So there is a society hang up on weight right? Well normally I never give it a single thought. My Mom is really amazing and instilled really strong security about weight to my sister and I - and while we certainly haven't been unwavered by society's pressure, we do a pretty good job. Even while pregnant!
And then there's now . . .
I won't say I'm swayed by society, but I WILL say that I have had a heart-sinking feeling when I step on the scale lately. A pound a week - no big deal at all, I know it in my head but my self-esteem isn't so strong lately. When you have a way that your body has gained in all three previous pregnancies, you expect that it will be the same again right? Well this time is very different for me - I never had my no-weight gain first trimester+ like normal. I've just steadily gained. My only worry is that also typical-for-me is that I gain a LOT at the end, so my thought is, if I start out gaining 1/2 of my end-pregnancy weight now, with the end added to it, is it going to be really a lot all together? My obvious question to myself is, "Does it even matter??" but still . . . I told you my self-esteem is a bit on the low side as of late.
I eat sugar (literally as in ANY sugar) maybe once a month if that. I have an intolerance that requires sugar to be separated from something else that I eat quite often (fruit or citric acid (a fruit derivative) so it's simpler to eat the fruit/fruit derivative than it is to eat sugar. So I know I eat well - I don't eat any fast food or commercial food other than corn chips, an organic pasta and I use canned tomato products (without sugar). I make the rest of our food from scratch and so there is almost zero "junk" in our food. This has been a new thing for me (eating according to my intolerance) since September 2006 . . .so maybe the good eating is the weight gain? I can say that it is - right? Ha ha!
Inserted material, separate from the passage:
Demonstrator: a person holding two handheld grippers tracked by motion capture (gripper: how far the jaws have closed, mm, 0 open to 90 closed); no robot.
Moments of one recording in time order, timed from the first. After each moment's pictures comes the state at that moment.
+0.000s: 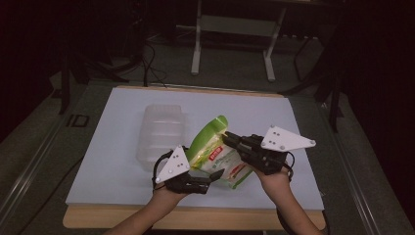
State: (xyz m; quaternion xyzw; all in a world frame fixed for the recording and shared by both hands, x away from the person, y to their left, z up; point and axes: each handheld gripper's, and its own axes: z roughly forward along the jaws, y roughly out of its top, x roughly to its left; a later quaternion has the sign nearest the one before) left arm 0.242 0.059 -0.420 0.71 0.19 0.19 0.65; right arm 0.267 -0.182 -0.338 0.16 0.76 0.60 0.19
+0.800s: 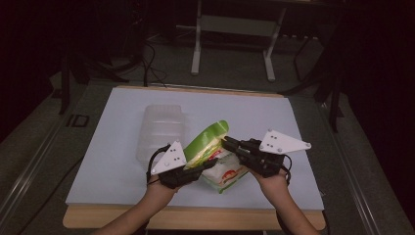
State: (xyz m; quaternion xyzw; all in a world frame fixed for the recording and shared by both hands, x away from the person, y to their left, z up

It was to the point the other day where I asked my husband (chagrined that I even felt like I wanted to ask), "Will you love me even if I get big Hon?" His instant and honest answer was 'of course' . . . so I pushed it (isn't that a pregnant wife's JOB?), "I mean big as in really big? If I don't lose any of the weight?" . . . and again he said 'of course'. :happy sigh: I believe him. Now just to get this silly brain of mine to quiet down. My decision after all of this rambling and concern is to stay off of the scale for a while. It won't change what I'm eating or how I'm doing health wise and I don't want to freak out about it for a while.
I have a tummy picture to share! Don't mind the scar that you see, it's from an appendectomy I had while pregnant with my middle son (and they can't do laparoscopic surgery when you are pregnant so I have a scar that is classic-style-appendectomy instead). I'm near having to wear maternity clothes, but the pants bug the heck out of me because I swear they have to be pulled up a few HUNDRED times a day and there is little more that I hate than clothes that don't fit. Bah! Does someone make maternity suspenders?? I now see the draw to moomoos. Ha ha!